In the morning we launched from Lihou and headed south towards Pleinmont headland and then the south coast of Guernsey. It had been a few years since I had paddled the south coast in its entirety and what a great stretch of coast it is. Beautiful cliffs, intriguing passages through the rocks, limited landings and very little other boat traffic. It was also possible to paddle across to Herm, one of the most peaceful of the Channel Islands, for lunch and liquid refreshment at the Mermaid Tavern before returning to Guernsey to complete the circumnavigation of the island.
A memorable day out.
As elsewhere in the Channel Islands there is plenty of evidence of the German Occupation during the Second World War. L’Angle Tower is an iconic feature overlooking the south coast was built as a direction-finding tower.

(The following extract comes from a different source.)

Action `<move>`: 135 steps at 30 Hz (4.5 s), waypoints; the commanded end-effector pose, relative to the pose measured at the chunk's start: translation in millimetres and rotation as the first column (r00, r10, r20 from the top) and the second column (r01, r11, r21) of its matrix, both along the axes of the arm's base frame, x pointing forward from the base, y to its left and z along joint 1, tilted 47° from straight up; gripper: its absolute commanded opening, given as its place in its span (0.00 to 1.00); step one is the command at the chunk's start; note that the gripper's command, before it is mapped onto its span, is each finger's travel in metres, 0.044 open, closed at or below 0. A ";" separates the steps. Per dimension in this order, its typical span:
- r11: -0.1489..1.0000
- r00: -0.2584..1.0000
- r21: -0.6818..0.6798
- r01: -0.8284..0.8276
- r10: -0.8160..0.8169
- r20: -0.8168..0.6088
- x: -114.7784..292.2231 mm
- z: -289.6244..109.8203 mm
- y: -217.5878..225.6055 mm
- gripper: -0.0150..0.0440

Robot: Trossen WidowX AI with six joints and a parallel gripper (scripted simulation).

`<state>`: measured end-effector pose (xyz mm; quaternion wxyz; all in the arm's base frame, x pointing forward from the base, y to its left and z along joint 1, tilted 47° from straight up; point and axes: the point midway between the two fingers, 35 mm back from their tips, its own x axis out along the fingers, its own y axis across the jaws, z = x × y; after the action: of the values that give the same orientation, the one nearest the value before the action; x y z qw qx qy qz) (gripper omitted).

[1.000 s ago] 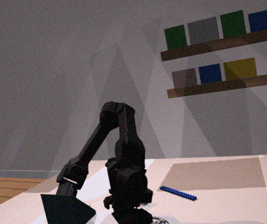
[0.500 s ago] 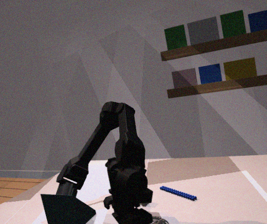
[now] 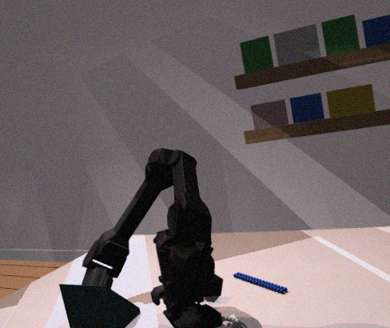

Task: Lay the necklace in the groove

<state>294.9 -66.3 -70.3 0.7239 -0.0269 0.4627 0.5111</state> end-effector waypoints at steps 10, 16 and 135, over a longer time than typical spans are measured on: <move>1.000 1.000 0.000 0.004 -0.004 0.006 3.2 -6.7 -12.6 0.25; 1.000 1.000 0.000 0.004 -0.004 0.006 3.3 -8.3 -10.9 0.25; 0.993 0.985 -0.021 -0.120 0.122 0.125 7.6 -2.7 -0.8 0.25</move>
<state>302.4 -67.0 -73.3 0.7192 -0.0916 0.4168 0.5483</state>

Further shots of the south coast.
The Pea Stacks are always an interesting place to explore. The last time I was here we were swimming in slightly rougher conditions. Renoir visited Guernsey and painted these rocks.
St Martin’s Point, the most south easterly point of Guernsey. It marked the start of the 4 mile crossing to Jethou.
Approaching Jethou, with Herm behind. We could almost smell the food at the Mermaid Tavern. Crossing between the two islands there were 20 plus puffins bobbing around on the water.
On a day as sunny as this it was inevitable that the harbour at Herm would be a hive of activity. Numerous ferries and private boats completing the short crossing between here and Guernsey.
Fed and watered we started the crossing to Guernsey. It was only a neap tide but the current was flowing north, reaching 4 knots in places. Sea kayaking in the Little Russel is always entertaining.
Ice cream stop on the north coast of Guernsey.
Heading down the west coast of Guernsey. A flag is hoisted on this rock, off Cobo, every year and left in place until the following May
We arrived back at Lihou, 25 nautical miles completed, satisfied with one of the more memorable paddles for a few years. It was Pimm’s on the terrace followed by a stunning sunset.